A new study has added prosopagnosia, or face blindness, to the growing list of brain problems caused by COVID-19. The study surveyed over 50 patients with long COVID, and found that most were struggling with the identification of faces. One patient, Annie (a pseudonym for privacy), had normal facial recognition before being diagnosed with COVID-19. The 28-year-old artist had to rely on Google map pins to navigate her way through familiar environments after losing her orientation. The neuropsychologists conducting the study confirmed that her difficulty with recognition is due to specific face memory defects but not wider issues.
Annie had lost her sense of smell and taste, struggled with breathing, and had high fever for a few days during her infection. After relapsing, the facial recognition and navigation problems have been accompanied by fatigue, concentration problems, and brain fog. She later developed balance issues and migraines as well. Due to insurance issues, Annie has not undertaken an MRI, so a stroke cannot be excluded as the cause of her symptoms.
Although it remains unclear how COVID-19 causes these neurological problems, the combination of prosopagnosia and navigational deficits often goes hand in hand, as these two abilities depend on homologous brain regions in the temporal lobe. While it has been known that there are broad cognitive issues caused by COVID-19, the case study of Annie highlights severe and highly selective impact of the disease, suggesting many others may suffer from severe and selective deficits following COVID.
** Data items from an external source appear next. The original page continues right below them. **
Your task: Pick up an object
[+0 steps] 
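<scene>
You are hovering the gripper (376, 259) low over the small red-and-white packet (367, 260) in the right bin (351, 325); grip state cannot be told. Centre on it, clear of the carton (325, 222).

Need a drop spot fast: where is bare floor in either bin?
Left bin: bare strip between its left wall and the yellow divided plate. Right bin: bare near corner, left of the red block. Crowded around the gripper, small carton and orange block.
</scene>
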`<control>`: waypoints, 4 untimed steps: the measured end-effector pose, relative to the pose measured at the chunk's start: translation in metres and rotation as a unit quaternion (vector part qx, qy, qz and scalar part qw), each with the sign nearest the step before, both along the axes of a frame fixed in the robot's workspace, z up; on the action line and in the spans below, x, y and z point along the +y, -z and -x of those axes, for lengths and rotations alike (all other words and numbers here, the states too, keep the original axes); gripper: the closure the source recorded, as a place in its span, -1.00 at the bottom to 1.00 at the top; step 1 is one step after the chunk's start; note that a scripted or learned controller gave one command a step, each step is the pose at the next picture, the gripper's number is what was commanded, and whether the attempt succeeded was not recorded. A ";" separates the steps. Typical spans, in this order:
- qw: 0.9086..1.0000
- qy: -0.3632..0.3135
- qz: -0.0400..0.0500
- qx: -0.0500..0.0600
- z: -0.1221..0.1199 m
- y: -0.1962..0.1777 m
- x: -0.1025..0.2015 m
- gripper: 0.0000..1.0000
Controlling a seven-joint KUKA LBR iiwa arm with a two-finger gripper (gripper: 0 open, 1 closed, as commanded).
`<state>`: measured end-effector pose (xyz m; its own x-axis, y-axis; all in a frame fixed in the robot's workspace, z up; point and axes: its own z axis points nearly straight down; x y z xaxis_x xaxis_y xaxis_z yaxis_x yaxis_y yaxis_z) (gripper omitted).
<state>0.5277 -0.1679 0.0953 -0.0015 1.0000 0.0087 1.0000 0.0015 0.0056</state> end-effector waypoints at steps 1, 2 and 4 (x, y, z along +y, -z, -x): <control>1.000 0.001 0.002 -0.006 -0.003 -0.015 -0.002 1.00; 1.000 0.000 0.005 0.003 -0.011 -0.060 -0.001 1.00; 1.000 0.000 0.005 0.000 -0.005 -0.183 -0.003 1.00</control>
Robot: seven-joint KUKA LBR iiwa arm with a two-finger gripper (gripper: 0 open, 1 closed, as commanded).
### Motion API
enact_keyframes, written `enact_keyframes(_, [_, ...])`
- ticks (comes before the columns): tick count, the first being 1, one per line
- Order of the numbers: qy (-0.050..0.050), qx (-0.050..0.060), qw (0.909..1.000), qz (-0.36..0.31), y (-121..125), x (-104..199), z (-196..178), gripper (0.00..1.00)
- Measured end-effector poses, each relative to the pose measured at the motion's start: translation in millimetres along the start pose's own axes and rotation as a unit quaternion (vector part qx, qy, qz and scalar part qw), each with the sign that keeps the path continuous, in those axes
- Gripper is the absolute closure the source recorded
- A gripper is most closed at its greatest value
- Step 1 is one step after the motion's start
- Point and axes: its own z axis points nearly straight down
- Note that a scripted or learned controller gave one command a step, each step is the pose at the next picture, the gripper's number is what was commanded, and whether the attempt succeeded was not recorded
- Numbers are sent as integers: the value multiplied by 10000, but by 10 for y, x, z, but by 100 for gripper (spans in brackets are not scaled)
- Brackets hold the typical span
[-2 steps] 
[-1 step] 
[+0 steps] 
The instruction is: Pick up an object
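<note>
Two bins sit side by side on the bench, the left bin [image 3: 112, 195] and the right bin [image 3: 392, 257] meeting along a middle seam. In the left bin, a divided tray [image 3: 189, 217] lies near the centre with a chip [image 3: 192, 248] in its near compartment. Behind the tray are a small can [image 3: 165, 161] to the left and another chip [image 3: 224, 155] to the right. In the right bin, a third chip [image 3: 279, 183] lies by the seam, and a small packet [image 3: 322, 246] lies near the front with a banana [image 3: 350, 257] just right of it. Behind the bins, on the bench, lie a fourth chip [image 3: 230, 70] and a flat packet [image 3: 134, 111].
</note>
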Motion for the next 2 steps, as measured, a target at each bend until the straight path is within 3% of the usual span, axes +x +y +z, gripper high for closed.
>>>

The majority of people with long COVID that the researchers surveyed reported visible neurological difficulties in activities that were previously easy for them, not just a severe minority of cases. The study suggests that physicians and other healthcare workers should be aware of perceptual problems with face recognition and navigation that can be caused by COVID-19. The case study was published in Cortex, urging people to be cautious and informed about COVID-19’s neurological implications.